*How to complete this task*
Reproduce each entry exactly as written.

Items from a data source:
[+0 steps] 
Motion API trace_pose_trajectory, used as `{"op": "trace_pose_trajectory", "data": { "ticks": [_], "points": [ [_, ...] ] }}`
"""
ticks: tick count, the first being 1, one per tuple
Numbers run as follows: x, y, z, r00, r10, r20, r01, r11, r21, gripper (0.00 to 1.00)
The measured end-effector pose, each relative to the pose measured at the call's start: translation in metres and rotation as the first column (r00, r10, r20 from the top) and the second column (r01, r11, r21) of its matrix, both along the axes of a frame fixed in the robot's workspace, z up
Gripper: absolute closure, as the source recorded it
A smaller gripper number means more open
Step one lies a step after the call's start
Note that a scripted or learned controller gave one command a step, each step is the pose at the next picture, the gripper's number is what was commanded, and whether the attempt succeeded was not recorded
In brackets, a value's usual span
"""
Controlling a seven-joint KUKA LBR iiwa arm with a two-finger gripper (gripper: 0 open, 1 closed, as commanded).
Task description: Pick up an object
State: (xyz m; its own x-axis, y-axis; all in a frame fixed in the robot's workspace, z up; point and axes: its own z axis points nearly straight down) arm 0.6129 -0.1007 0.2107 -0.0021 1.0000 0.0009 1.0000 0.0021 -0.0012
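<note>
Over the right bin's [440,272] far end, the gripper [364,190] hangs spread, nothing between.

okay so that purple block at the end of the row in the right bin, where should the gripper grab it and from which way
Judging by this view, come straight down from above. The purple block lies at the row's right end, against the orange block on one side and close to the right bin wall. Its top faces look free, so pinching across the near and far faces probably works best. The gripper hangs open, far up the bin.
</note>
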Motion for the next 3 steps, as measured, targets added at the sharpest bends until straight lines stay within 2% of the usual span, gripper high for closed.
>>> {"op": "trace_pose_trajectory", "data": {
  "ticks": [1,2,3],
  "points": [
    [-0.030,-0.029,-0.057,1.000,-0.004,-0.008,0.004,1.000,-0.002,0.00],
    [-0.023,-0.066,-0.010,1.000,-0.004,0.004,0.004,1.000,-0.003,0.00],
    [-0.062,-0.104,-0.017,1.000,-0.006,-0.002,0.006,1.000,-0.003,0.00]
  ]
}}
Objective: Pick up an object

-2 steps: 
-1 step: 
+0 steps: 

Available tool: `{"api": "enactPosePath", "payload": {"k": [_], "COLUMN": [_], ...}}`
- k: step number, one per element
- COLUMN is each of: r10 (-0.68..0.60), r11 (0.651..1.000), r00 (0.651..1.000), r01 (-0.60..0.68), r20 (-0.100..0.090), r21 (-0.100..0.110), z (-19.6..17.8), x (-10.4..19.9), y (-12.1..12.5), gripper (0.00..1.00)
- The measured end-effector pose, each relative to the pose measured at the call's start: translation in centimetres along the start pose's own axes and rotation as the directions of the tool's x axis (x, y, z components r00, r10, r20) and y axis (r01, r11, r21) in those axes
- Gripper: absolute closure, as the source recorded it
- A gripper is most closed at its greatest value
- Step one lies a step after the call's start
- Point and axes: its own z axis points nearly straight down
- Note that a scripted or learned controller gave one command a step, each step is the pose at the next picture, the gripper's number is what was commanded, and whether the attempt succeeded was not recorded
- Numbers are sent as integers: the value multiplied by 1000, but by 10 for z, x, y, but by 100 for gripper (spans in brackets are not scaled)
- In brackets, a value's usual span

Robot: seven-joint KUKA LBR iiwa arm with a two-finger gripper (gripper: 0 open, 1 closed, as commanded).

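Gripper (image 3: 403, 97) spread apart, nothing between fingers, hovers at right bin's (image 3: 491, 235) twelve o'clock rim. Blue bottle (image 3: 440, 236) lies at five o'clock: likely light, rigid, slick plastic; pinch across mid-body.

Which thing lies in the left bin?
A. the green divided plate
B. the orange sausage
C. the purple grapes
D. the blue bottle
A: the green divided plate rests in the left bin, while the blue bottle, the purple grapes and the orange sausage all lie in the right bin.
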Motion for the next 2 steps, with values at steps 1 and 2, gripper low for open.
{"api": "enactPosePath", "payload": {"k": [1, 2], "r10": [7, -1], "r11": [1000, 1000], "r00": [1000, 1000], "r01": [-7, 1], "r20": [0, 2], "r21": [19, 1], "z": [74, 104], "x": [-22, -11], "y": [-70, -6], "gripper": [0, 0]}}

*Exercise output*
[+0 steps] 
Motion API trace_pose_trajectory, used as `{"op": "trace_pose_trajectory", "data": { "ticks": [_], "points": [ [_, ...] ] }}`
"""
ticks: tick count, the first being 1, one per tuple
Numbers run as follows: x, y, z, r00, r10, r20, r01, r11, r21, gripper (0.00 to 1.00)
The measured end-effector pose, each relative to the pose measured at the call's start: translation in metres and rotation as the first column (r00, r10, r20 from the top) and the second column (r01, r11, r21) of its matrix, both along the axes of a frame fixed in the robot's workspace, z up
Gripper: absolute closure, as the source recorded it
A smaller gripper number means more open
Step one lies a step after the call's start
Note that a scripted or learned controller gave one command a step, each step is the pose at the next picture, the gripper's number is what was commanded, and whether the attempt succeeded was not recorded
In brackets, a value's usual span
"""
Controlling a seven-joint KUKA LBR iiwa arm with a two-finger gripper (gripper: 0 open, 1 closed, as commanded).
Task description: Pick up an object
State: (xyz m; its own x-axis, y-axis; all in a frame fixed in the robot's workspace, z up; point and axes: its own z axis points nearly straight down) arm 0.6129 -0.1007 0.2107 -0.0021 1.0000 0.0009 1.0000 0.0021 -0.0012
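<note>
Over the right bin's [440,272] far end, the gripper [364,190] hangs spread, nothing between.

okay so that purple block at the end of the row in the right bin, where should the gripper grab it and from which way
Judging by this view, come straight down from above. The purple block lies at the row's right end, against the orange block on one side and close to the right bin wall. Its top faces look free, so pinching across the near and far faces probably works best. The gripper hangs open, far up the bin.
</note>
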Motion for the next 3 steps, as measured, targets added at the sharpest bends until straight lines stay within 2% of the usual span, gripper high for closed.
>>> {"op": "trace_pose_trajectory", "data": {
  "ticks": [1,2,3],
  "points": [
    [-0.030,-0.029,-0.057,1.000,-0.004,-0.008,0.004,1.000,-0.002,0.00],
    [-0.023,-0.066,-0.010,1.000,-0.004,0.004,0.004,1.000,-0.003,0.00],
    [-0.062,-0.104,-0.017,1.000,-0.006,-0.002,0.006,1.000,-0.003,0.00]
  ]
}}
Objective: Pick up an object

-2 steps: 
-1 step: 
+0 steps: 

Available tool: `{"api": "enactPosePath", "payload": {"k": [_], "COLUMN": [_], ...}}`
- k: step number, one per element
- COLUMN is each of: r10 (-0.68..0.60), r11 (0.651..1.000), r00 (0.651..1.000), r01 (-0.60..0.68), r20 (-0.100..0.090), r21 (-0.100..0.110), z (-19.6..17.8), x (-10.4..19.9), y (-12.1..12.5), gripper (0.00..1.00)
- The measured end-effector pose, each relative to the pose measured at the call's start: translation in centimetres along the start pose's own axes and rotation as the directions of the tool's x axis (x, y, z components r00, r10, r20) and y axis (r01, r11, r21) in those axes
- Gripper: absolute closure, as the source recorded it
- A gripper is most closed at its greatest value
- Step one lies a step after the call's start
- Point and axes: its own z axis points nearly straight down
- Note that a scripted or learned controller gave one command a step, each step is the pose at the next picture, the gripper's number is what was commanded, and whether the attempt succeeded was not recorded
- Numbers are sent as integers: the value multiplied by 1000, but by 10 for z, x, y, but by 100 for gripper (spans in brackets are not scaled)
- In brackets, a value's usual span

Robot: seven-joint KUKA LBR iiwa arm with a two-finger gripper (gripper: 0 open, 1 closed, as commanded).

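Gripper (image 3: 403, 97) spread apart, nothing between fingers, hovers at right bin's (image 3: 491, 235) twelve o'clock rim. Blue bottle (image 3: 440, 236) lies at five o'clock: likely light, rigid, slick plastic; pinch across mid-body.

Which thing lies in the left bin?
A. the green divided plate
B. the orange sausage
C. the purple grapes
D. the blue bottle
A: the green divided plate rests in the left bin, while the blue bottle, the purple grapes and the orange sausage all lie in the right bin.
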Motion for the next 2 steps, with values at steps 1 and 2, gripper low for open.
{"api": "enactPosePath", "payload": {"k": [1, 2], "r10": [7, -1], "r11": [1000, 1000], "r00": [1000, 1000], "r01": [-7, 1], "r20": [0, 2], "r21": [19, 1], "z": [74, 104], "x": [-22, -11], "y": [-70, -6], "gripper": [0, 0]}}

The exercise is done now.